А все же против чего конкретно была направлена «Скандославия» Лихачева, видно из слов А.А.Хлевова, в 1997 г. рассуждения вокруг этой «Скандославии» завершившего выводом, что «Скандинавия и Русь составили исторически удачный и очень жизненоспособный симбиоз» (идею подобного симбиоза, только Руси и Орды, проводил евразиец Л.Н. Гумилев. Но подлинная история не знает таких симбиозов). Из слов же Хлевова, ученика В.А.Булкина, а того, в свою очередь, ученика Клейна, видно, кому в конечном итоге обязан мир открытием «Скандославии»: победа «взвешенного и объективного норманизма, неопровержимо аргументированного источниками как письменными, так и археологическими» состоялась благодаря борьбе «ленинградской школы скандинавистов за объективизацию подхода к проблеме и "реабилитацию" скандинавов в ранней русской истории». И переломным пунктом этой борьбы он считает «дискуссию» 1965 г., когда лидеры «пронорманской партии» Л.С. Клейн, его ученики Г.С.Лебедев, В.А. Назаренко и другие «сдвинули научный спор с "точки замерзания", придав ему тот импульс, который определил дальнейшее направление поиска исторической истины»[33]. Но чего было искать, когда эта «историческая истина» известна давно и согласно которой славянские Владимиры всегда будут германскими Вольдемарами, живущими в сказочной «Скандославии».
Вступившись за «Скандославию» Лихачева, Клейн вместе с тем почему-то не «уточняет», против какого именования нашей страны и какого планируемого для нее особого пути развития было направлено предложение историка Р.Г.Скрынникова, под воздействием все тех же археологов-норманистов утверждавшего в работах 1990-х гг. о существовании в истории не Русского государства, а «Восточно-Европейской Нормандии» (так он даже в 1999 г. назвал главу учебного пособия «для абитуриентов гуманитарных вузов и учащихся старших классов», предназначенного «для углубленного изучения отечественной истории» и отразившего «новейшие открытия мировой исторической науки»), А о весьма большой опасности для науки засорения ее таким норманистским мусором, наряду с «Великой Швецией» Арне и «Скандо- славией» Лихачева, в 2003 г. одновременно говорил Фомин. И вместе с тем указавший, что «открытие» Скрынниковым «Восточно-Европейской Нормандии» стоит в одном ряду с лжеистинами «ультранорманизма» первой половины XIX в., от которого отреклись, под воздействием Гедеонова, здравомыслящие норманисты, ценой сброса такого балласта спасая сам норманизм (а свое «открытие», надо сказать, Скрынников сделал независимо от ученых той поры, т. е. норманская теория просто обречена на постоянное репродуцирование такого рода фантазий).
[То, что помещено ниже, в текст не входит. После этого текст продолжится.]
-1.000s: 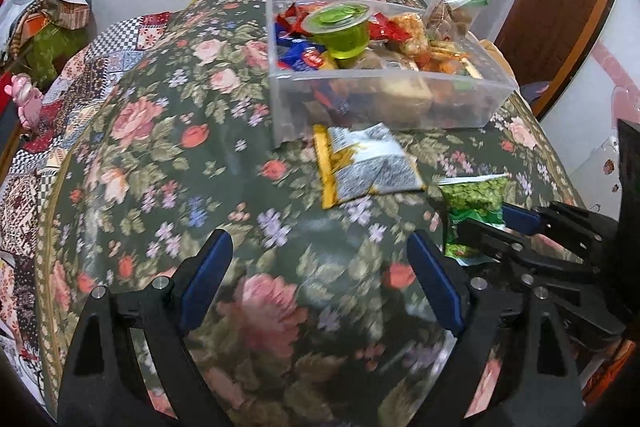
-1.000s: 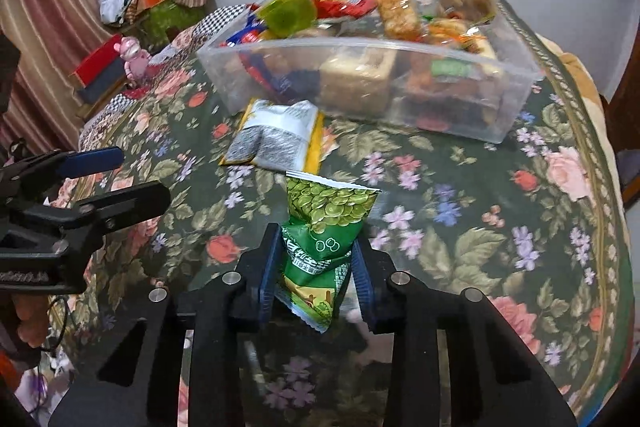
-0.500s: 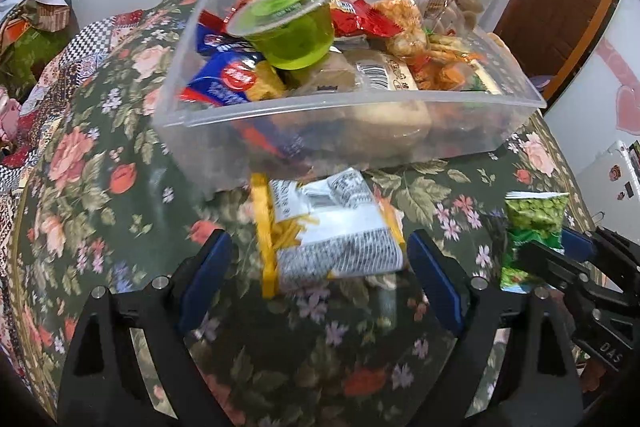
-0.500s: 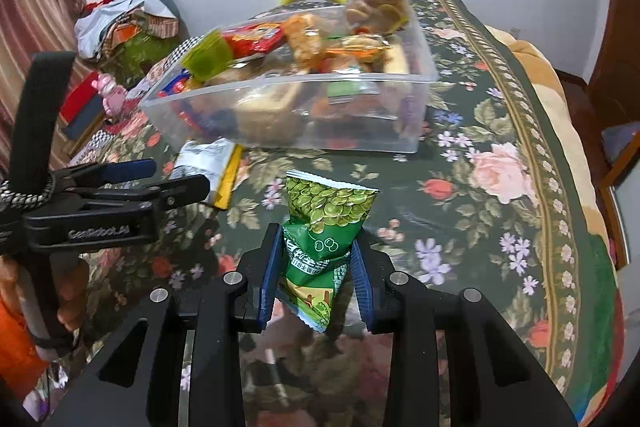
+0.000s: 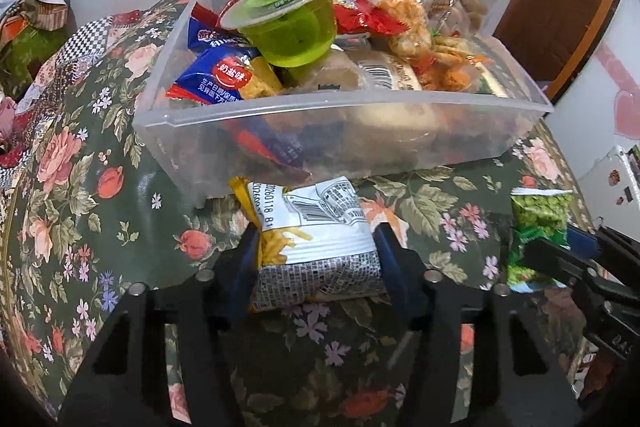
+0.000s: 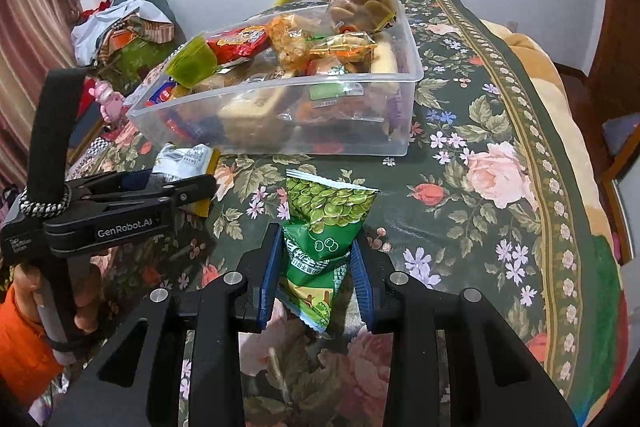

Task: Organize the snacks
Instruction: 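Carry the silver bag and pea bag over the box and lower them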

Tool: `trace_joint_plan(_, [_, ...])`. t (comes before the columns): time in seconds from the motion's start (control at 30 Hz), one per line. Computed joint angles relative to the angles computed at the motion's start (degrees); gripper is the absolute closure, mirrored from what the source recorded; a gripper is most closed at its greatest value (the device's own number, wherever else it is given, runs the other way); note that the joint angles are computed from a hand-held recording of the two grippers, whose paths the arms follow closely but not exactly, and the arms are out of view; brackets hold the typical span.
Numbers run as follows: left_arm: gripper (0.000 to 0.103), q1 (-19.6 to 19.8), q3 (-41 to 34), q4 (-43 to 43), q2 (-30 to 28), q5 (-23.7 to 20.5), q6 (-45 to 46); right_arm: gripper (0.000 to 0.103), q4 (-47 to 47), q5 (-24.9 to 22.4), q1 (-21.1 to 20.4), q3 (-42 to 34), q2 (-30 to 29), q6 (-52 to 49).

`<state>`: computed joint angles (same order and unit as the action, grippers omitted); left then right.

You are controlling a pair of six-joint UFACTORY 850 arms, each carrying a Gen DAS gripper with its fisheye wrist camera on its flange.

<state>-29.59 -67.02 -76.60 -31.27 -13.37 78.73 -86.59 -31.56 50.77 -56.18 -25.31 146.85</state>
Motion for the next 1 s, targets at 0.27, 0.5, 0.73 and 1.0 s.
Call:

Так, в 1834 г. О.И.Сеньковский переименовал Русь в «Славянскую Скандинавию». И что сразу же изменило нашу историю до неузнаваемости, и на такой псевдоистории взрастала немалая часть русского общества: восточные славяне утратили «свою народность», сделались «скандинавами в образе мыслей, нравах и даже занятиях», произошло общее преобразование «духа понятий, вооружения, одежды и обычаев страны», образование славянского языка из скандинавского. Точно таким же «научным» прорывом стал вывод этого автора, согласно которому летописец «составил значительную часть своей книги» из саг. Уверяя, что только последние содержат «настоящую историю», и выговаривая Н.М.Карамзину за «слепое доверие к летописи», Сенковский усиливал скептические настроения в отношении ПВЛ и вместе с тем абсолютизировал свидетельства иностранных авторов в освещении русской истории: «...Если бы у нас было двадцать таких саг», как Эймундова сага, то «мы имели бы гораздо точнейшее понятие о деяниях, духе и обществе того времени, чем обладая десятью летописями, подобными Нестеровой»[34] (Сеньковский впал в ту же крайность, за которую Ломоносов подверг справедливой критике Миллера, в диссертации отдавшего предпочтение иностранным источникам, думая, по причине весьма плохого знания русских памятников, «будто бы в России скудно было известиями о древних приключениях». А эта крайность, как и порождаемые ею результаты, - также одно из постоянств норманской теории. К этой ее крайности затем прибавится утверждение, что варяго-русский вопрос разрешается только на археолого-лингвистической основе).